The bank closed the year with total assets of €885 million on its books, which is slightly below the previous year's volume.

Although still very strong, the capital base decreased by five per cent (€9 million) when compared to the previous year. This was due to the turmoil in the international markets which resulted in extreme volatility in the prices of financial assets, especially those issued by counterparts operating in the financial sector.

In the year under review the bank increased its staff complement to 37 employees and continued to support several staff members in their academic studies.

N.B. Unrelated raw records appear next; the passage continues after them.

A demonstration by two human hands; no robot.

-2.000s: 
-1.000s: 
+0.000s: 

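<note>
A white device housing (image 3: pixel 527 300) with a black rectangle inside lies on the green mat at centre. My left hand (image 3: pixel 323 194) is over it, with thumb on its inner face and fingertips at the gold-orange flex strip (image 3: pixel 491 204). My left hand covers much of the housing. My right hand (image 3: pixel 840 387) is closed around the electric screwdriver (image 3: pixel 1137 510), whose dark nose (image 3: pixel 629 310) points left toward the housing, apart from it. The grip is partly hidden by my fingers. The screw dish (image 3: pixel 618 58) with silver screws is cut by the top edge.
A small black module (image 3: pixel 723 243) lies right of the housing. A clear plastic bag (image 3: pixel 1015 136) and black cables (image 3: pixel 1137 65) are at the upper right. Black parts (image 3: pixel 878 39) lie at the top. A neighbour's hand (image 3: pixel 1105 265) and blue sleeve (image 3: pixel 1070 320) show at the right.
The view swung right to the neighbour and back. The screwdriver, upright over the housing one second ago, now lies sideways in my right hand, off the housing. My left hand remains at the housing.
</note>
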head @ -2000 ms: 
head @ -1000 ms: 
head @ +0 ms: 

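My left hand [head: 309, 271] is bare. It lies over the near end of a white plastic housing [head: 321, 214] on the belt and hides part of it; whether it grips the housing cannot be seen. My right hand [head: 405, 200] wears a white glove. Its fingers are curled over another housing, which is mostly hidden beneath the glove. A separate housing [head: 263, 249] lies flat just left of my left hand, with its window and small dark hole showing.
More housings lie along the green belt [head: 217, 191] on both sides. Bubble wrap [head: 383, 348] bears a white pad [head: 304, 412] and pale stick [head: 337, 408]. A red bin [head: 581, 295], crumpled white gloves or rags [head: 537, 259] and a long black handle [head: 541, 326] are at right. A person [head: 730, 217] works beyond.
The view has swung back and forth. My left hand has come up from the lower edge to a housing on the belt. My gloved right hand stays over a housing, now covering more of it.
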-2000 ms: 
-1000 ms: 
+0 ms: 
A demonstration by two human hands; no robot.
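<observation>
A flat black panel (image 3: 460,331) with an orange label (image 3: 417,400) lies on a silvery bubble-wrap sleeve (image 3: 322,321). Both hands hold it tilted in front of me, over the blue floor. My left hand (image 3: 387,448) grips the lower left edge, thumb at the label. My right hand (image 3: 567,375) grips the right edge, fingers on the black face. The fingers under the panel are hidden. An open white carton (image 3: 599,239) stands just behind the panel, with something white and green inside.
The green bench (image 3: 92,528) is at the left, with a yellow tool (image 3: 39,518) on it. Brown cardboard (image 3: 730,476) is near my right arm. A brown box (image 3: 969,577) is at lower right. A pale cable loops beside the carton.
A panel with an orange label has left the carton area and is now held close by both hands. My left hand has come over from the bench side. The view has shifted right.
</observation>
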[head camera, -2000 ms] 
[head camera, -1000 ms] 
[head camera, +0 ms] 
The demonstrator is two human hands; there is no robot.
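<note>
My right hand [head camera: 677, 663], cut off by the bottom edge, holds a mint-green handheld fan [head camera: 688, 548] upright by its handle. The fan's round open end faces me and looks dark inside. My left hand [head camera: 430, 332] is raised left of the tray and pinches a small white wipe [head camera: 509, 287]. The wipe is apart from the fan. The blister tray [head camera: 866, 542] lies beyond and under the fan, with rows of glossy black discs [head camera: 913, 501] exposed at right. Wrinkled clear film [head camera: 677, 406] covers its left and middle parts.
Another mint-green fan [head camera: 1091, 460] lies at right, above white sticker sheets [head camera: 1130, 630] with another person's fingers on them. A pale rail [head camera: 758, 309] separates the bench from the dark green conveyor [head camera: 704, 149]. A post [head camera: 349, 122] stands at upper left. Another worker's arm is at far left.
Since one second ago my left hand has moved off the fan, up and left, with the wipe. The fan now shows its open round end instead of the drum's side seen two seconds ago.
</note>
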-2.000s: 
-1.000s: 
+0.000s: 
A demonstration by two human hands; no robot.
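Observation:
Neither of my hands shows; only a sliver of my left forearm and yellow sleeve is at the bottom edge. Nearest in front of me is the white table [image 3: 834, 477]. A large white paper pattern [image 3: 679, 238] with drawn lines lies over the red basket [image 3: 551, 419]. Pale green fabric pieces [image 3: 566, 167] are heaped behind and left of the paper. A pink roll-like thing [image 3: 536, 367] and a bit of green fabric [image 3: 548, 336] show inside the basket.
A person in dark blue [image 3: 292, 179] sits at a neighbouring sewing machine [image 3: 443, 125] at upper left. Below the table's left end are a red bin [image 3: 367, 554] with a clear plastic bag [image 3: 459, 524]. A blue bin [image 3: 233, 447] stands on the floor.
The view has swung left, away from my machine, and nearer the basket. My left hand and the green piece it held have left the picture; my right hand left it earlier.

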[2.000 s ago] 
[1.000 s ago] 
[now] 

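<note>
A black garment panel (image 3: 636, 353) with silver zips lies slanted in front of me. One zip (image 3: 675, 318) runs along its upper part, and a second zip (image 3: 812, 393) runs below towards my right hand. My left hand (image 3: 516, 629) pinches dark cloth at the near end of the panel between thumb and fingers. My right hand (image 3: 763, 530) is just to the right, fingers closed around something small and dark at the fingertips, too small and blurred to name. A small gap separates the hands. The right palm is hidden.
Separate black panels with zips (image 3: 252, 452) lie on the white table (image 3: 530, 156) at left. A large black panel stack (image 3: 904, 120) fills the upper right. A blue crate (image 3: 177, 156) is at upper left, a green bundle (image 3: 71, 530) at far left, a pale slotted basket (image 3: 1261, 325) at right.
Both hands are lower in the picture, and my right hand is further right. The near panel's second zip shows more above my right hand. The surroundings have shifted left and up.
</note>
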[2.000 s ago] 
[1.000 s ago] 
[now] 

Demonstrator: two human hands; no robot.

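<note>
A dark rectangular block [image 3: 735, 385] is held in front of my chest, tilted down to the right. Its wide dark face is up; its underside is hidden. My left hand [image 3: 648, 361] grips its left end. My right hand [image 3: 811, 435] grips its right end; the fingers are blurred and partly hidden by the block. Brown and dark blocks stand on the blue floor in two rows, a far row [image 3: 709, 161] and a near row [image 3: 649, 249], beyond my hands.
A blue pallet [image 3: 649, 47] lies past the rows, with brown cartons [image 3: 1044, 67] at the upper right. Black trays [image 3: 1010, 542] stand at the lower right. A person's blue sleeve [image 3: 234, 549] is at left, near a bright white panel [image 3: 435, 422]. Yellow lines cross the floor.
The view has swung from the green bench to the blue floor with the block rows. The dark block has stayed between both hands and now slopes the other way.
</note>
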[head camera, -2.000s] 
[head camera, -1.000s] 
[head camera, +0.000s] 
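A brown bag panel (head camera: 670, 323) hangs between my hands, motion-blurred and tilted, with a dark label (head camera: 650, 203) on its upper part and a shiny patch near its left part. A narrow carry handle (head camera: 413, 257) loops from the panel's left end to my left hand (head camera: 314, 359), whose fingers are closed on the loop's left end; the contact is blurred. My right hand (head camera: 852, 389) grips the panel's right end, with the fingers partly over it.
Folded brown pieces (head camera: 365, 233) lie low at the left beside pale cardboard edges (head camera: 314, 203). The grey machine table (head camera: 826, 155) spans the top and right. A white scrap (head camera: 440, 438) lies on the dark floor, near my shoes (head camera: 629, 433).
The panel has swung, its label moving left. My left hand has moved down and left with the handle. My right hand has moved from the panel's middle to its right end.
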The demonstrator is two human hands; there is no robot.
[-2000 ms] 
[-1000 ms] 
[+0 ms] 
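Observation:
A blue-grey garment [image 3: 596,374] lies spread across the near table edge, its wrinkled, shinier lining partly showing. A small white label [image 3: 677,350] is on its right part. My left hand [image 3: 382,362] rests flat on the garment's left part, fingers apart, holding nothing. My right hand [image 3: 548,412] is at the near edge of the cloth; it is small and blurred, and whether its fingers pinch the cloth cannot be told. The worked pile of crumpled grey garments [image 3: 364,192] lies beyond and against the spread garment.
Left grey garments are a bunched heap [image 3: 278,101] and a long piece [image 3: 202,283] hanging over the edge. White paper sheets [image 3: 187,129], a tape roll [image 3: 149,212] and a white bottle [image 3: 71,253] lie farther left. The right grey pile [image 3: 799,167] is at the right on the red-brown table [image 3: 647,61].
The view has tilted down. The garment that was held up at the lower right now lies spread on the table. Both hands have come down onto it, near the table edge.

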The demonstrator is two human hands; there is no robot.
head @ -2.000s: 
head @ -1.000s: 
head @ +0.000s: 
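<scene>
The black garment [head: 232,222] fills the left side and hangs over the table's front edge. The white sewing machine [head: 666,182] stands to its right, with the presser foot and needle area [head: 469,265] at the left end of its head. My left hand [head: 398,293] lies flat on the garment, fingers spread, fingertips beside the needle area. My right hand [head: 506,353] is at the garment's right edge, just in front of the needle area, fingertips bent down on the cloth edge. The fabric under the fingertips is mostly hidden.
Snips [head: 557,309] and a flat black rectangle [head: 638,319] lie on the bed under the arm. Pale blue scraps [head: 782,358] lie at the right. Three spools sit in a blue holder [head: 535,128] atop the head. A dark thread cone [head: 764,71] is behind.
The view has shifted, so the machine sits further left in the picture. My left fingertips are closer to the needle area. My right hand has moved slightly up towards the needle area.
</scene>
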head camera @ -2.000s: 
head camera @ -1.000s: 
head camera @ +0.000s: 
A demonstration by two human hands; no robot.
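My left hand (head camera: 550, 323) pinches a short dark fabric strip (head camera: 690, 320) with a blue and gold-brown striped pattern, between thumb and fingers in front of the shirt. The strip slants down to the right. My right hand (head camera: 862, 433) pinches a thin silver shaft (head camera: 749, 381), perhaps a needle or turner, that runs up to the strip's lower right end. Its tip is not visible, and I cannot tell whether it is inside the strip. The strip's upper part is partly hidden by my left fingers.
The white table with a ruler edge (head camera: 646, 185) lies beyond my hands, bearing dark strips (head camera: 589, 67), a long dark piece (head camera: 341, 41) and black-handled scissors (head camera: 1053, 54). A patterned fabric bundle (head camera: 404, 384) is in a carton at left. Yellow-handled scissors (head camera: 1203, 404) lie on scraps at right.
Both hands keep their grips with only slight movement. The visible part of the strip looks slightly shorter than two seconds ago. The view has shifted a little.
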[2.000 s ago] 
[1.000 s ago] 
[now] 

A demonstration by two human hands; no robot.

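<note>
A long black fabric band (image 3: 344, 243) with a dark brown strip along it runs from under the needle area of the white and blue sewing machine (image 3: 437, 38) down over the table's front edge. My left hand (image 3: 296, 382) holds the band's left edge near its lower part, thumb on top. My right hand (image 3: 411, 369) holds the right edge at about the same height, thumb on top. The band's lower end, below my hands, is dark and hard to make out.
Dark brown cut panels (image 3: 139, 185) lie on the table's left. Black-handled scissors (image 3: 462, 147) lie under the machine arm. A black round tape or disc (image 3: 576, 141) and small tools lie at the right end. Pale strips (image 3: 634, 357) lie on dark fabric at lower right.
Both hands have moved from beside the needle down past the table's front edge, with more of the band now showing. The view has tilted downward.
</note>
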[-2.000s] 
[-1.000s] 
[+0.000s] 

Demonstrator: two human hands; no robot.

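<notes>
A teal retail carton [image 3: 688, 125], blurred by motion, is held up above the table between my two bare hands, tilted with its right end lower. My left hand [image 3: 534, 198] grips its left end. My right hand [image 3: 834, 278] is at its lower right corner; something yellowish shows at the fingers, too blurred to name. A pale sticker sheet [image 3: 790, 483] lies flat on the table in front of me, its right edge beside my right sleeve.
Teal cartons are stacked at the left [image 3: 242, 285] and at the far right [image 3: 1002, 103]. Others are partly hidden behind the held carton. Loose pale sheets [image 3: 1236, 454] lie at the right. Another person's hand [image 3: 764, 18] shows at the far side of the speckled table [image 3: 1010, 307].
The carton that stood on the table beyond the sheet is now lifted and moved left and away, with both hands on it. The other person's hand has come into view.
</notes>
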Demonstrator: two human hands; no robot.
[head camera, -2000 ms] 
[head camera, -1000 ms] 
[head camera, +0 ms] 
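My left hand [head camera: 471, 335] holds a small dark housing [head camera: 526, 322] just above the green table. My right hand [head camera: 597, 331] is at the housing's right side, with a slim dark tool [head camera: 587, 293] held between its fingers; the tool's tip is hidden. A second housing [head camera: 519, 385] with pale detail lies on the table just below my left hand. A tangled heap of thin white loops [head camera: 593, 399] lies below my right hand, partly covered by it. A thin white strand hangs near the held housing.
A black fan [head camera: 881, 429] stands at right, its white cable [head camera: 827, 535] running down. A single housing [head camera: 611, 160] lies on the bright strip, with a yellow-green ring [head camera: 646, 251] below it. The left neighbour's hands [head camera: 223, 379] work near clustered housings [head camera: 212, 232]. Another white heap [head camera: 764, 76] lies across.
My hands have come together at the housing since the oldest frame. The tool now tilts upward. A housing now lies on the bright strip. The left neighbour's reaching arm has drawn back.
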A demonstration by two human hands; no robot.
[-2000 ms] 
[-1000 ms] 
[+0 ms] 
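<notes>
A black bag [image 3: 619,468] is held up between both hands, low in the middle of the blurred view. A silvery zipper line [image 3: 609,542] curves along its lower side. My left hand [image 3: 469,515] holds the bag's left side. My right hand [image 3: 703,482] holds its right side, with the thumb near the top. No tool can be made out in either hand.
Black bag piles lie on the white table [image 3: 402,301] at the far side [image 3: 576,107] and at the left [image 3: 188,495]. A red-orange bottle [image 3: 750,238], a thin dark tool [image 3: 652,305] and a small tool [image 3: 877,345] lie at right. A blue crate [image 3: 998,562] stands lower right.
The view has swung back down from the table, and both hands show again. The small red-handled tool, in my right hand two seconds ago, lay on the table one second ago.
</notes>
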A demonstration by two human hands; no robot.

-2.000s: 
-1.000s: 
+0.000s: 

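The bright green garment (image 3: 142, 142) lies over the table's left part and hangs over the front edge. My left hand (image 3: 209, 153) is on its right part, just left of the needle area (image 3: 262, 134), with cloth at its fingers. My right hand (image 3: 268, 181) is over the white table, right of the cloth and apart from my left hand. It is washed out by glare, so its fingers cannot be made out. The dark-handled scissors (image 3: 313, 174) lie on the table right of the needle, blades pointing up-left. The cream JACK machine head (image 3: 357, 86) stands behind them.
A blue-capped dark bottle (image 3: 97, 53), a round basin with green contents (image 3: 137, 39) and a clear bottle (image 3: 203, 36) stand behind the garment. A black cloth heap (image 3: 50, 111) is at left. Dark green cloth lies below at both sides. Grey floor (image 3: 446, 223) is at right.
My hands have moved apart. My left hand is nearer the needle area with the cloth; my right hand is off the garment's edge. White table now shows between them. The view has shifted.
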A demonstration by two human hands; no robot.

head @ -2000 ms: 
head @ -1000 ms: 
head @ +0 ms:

In its outlook and strategy for 2009, the bank's annual report says the global and Maltese economies are expected to experience negative economic growth in 2009.

"In times of crisis it is best to aim at stability rather than growth. Therefore, going forward, the bank's main focus is to continue building on the detailed know-ledge it has of its customer base and to keep providing a very personalised service to its clients, while we ensure to attract only the best quality credit business of medium-sized volumes, even if this means a slower increase in assets," it says.

Volksbank Malta Limited is a licensed credit institution providing a full range of commercial banking services to both residents and non-residents.

In view of the volatility being experienced in the world financial markets, the available-for-sale investments portfolio of the bank was marked down by €10.4 million during the year. However, Volksbank Malta believes that the quality of its portfolio remains strong and that this adverse movement will reverse over the coming years.

The board of directors paid a net interim dividend of €3.08 per share amounting to €7.1 million. The directors did not propose the payment of a final dividend.

At balance sheet date the bank had retained earnings amounting to €11.649 million and a negative revaluation reserve amounting to €9.230 million.

At their AGM the shareholders of Volksbank Malta elected Joseph Bugelli as executive director of the bank. "As a local commercial bank, we wanted an experienced Maltese banker on the board," managing director Herbert Skok explained. "Even though Volksbank does not intend to penetrate the mass market, our local business is growing continuously and the appointment of Mr Bugelli as board member was a logical decision."

Besides Mr Skok and Mr Bugelli, the other directors of Volksbank Malta are Winston V. Zahra (chairman), Werner Wess (non-executive board member) and Michael Smutny (non-executive board member).

Volksbank Malta is a wholly-owned subsidiary of Österreich-ische Volksbanken AG, which is the fourth largest banking group in Austria. It operates in 12 countries and has over 7,700 employees.